Stored data section start

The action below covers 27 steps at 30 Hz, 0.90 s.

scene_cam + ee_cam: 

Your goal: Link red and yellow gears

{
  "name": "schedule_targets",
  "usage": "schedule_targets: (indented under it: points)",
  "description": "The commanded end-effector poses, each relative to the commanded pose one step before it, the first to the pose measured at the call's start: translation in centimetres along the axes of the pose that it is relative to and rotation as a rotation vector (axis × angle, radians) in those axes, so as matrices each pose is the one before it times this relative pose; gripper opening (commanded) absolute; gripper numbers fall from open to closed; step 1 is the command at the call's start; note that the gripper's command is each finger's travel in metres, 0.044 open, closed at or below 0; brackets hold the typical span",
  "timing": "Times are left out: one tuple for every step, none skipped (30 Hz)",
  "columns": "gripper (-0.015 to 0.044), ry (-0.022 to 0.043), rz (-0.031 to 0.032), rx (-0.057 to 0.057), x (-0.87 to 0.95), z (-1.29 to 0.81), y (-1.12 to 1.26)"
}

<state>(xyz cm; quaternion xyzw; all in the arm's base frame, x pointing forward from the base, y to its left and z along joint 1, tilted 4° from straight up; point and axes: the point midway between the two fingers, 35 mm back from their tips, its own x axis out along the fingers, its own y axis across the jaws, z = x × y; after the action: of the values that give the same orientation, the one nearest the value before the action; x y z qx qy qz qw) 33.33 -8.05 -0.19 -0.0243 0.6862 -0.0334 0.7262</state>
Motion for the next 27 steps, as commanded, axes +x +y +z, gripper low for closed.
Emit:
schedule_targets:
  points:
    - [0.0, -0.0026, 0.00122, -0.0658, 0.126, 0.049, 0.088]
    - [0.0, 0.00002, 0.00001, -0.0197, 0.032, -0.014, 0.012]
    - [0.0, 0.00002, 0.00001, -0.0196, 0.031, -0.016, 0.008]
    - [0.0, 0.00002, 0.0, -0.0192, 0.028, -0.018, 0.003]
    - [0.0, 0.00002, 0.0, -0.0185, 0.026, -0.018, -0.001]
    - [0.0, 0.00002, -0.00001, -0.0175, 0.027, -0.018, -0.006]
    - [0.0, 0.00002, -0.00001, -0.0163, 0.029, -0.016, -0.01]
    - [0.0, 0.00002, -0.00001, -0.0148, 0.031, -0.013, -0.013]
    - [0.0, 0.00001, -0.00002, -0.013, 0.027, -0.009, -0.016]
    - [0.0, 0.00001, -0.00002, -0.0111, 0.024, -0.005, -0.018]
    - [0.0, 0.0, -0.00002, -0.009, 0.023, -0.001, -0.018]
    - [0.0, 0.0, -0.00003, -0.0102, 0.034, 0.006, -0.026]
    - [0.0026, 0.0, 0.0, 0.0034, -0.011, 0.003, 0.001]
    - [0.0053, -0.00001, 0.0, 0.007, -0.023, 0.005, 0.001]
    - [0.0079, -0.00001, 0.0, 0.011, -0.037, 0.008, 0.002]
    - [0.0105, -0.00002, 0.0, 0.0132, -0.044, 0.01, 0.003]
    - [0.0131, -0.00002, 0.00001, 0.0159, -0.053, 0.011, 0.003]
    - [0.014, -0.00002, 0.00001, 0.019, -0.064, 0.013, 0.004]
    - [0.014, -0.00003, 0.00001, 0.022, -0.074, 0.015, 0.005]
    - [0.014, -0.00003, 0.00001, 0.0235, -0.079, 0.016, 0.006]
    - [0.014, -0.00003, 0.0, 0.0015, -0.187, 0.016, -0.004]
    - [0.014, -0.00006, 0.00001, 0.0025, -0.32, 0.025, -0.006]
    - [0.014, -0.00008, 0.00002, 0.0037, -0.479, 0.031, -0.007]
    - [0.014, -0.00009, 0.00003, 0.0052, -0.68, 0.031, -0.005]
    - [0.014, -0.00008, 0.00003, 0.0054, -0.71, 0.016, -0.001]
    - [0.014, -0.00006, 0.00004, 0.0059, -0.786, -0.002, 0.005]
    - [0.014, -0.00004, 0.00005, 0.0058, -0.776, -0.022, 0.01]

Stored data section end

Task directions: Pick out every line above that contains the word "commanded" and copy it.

Task answer:
  "description": "The commanded end-effector poses, each relative to the commanded pose one step before it, the first to the pose measured at the call's start: translation in centimetres along the axes of the pose that it is relative to and rotation as a rotation vector (axis × angle, radians) in those axes, so as matrices each pose is the one before it times this relative pose; gripper opening (commanded) absolute; gripper numbers fall from open to closed; step 1 is the command at the call's start; note that the gripper's command is each finger's travel in metres, 0.044 open, closed at or below 0; brackets hold the typical span",
Motion for the next 27 steps, as commanded, axes +x +y +z, gripper low for closed.

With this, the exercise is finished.